The response has to reproduce all entries exactly while excluding their pictures.

----

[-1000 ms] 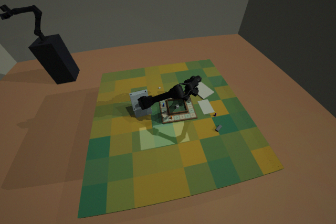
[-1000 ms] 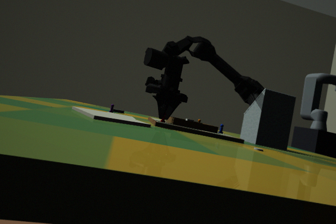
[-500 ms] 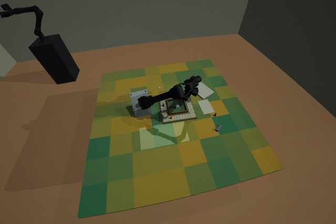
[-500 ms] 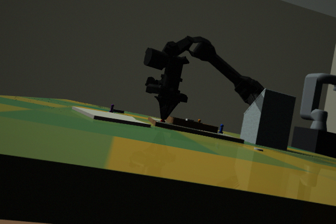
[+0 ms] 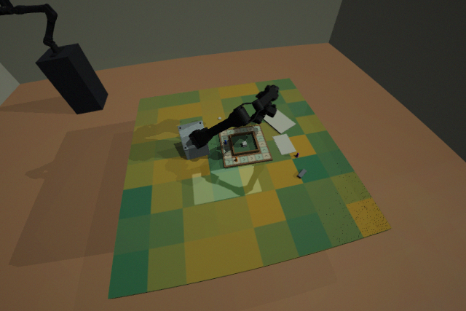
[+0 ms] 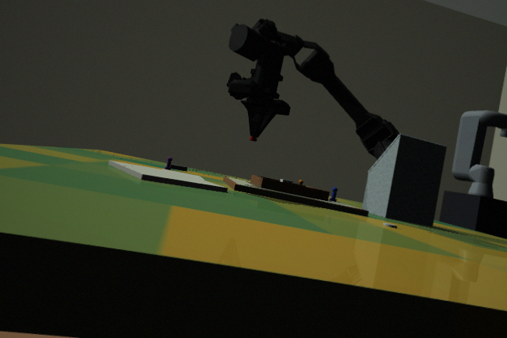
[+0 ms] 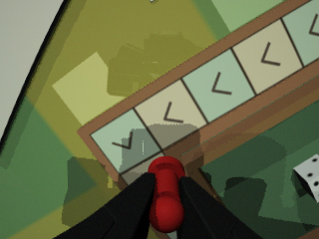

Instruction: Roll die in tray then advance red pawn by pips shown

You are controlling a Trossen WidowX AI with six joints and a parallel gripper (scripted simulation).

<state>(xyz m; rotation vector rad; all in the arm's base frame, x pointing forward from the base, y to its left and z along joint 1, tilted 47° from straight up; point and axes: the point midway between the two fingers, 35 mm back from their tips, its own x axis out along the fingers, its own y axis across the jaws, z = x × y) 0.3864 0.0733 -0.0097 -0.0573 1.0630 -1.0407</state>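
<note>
The blue pawn is 23 cm behind my gripper tip, 9 cm below it and 3 cm to the right of it. Also, from my gripper tip: orange pawn (19 cm behind, 17 cm to the right, 9 cm below); red pawn (1 cm above); white die (12 cm behind, 9 cm below, 8 cm to the right).
</note>
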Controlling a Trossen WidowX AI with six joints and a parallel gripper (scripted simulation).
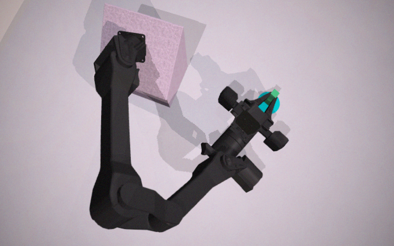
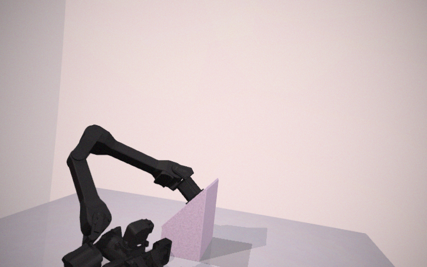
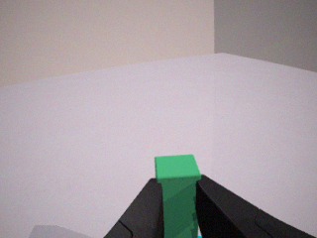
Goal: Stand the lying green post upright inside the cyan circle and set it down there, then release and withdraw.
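The cyan circle is 6 cm below my gripper tip. From my gripper tip the other things lie so: green post: 2 cm below.
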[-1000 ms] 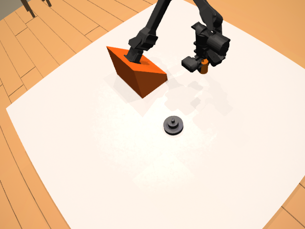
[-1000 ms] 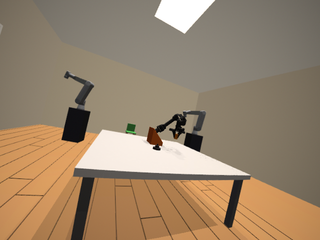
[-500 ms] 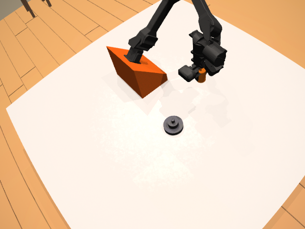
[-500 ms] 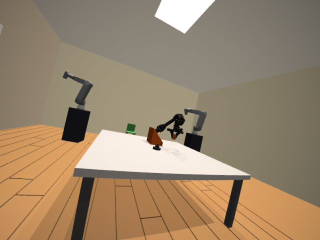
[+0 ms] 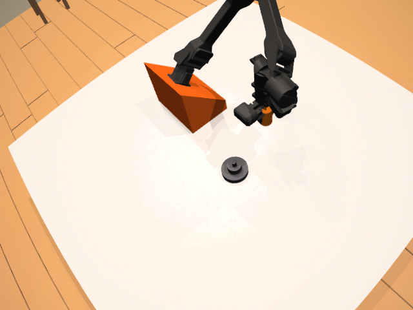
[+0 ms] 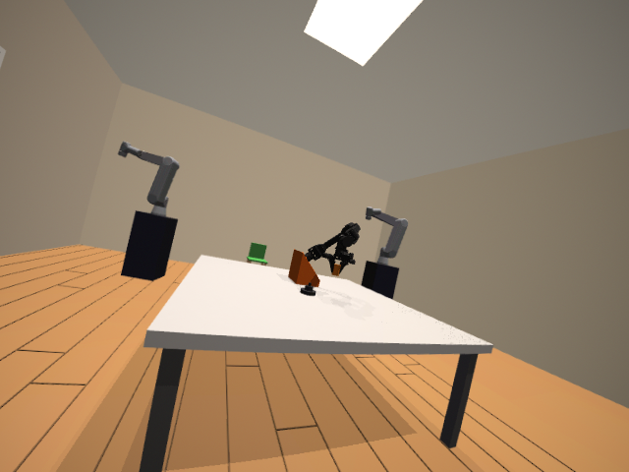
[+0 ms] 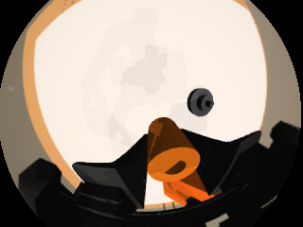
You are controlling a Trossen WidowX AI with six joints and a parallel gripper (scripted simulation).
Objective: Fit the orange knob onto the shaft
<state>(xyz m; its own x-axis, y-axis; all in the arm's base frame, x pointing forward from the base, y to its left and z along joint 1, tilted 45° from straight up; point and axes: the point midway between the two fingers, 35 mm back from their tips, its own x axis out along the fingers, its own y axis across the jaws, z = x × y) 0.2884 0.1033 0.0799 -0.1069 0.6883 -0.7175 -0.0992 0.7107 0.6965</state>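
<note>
The round pedestal is 2 cm ahead of my gripper tip, 14 cm to the right of it and 10 cm below it. The rest, counted from my gripper tip: orange knob 2 cm above.
</note>
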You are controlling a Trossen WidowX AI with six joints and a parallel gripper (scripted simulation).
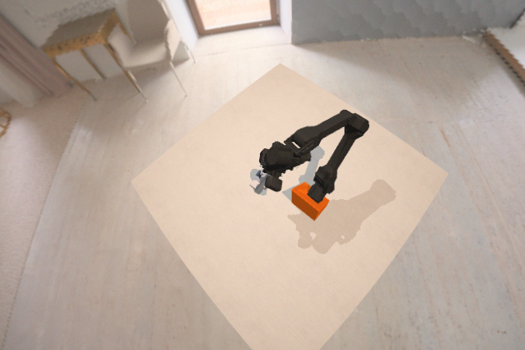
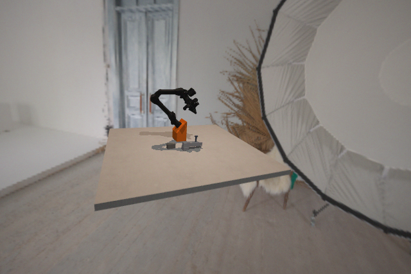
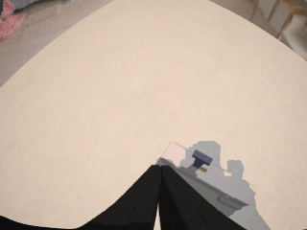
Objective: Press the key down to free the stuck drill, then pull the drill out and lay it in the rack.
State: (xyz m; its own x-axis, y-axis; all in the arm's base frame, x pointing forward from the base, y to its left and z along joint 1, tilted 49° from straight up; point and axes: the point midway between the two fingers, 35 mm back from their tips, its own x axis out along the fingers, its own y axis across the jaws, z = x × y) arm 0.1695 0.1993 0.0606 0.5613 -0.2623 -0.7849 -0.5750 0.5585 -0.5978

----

*Result of this task*:
[-1000 ms] 
[-1000 ms] 
[-500 ms] 
[-500 ms] 
[+0 ms] 
[+0 ms] 
[+0 ms] 

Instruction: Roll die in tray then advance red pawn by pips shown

You are controlling a Trossen WidowX AI with six joints and a parallel gripper (scripted simulation).

<state>(xyz m; rotation vector rad; all in the arm's base frame, x pointing forward from the base, y to its left and z along joint 1, tilted 47° from straight up; point and axes: the point midway between the two fingers, 35 mm back from their tips, its own x axis out along the fingers, its own y axis across the jaws, z = x × y) 0.3864 0.0733 -0.0097 -0.0573 1.0630 -1.0407</state>
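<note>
The blue pawn is 23 cm behind my gripper tip, 9 cm below it and 3 cm to the right of it. Also, from my gripper tip: orange pawn (19 cm behind, 17 cm to the right, 9 cm below); red pawn (1 cm above); white die (12 cm behind, 9 cm below, 8 cm to the right).
</note>
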Controlling a Trossen WidowX AI with six joints and a parallel gripper (scripted simulation).
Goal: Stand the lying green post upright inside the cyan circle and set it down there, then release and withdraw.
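The cyan circle is 6 cm below my gripper tip. From my gripper tip the other things lie so: green post: 2 cm below.
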[-1000 ms] 
[-1000 ms] 
[-500 ms] 
[-500 ms] 
[+0 ms] 
[+0 ms] 
[+0 ms] 
You are controlling a Trossen WidowX AI with six joints and a parallel gripper (scripted simulation).
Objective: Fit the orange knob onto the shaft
<state>(xyz m; its own x-axis, y-axis; all in the arm's base frame, x pointing forward from the base, y to its left and z along joint 1, tilted 45° from straight up; point and axes: the point midway between the two fingers, 35 mm back from their tips, its own x axis out along the fingers, its own y axis across the jaws, z = x × y) 0.2884 0.1033 0.0799 -0.1069 0.6883 -0.7175 -0.0992 0.7107 0.6965</state>
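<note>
The round pedestal is 2 cm ahead of my gripper tip, 14 cm to the right of it and 10 cm below it. The rest, counted from my gripper tip: orange knob 2 cm above.
</note>
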You are controlling a Trossen WidowX AI with six joints and a parallel gripper (scripted simulation).
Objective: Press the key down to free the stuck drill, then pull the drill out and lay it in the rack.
State: (xyz m; its own x-axis, y-axis; all in the arm's base frame, x pointing forward from the base, y to its left and z along joint 1, tilted 49° from straight up; point and axes: the point midway between the two fingers, 35 mm back from their tips, its own x axis out along the fingers, its own y axis across the jaws, z = x × y) arm 0.1695 0.1993 0.0606 0.5613 -0.2623 -0.7849 -0.5750 0.5585 -0.5978

No additional work remains on the exercise.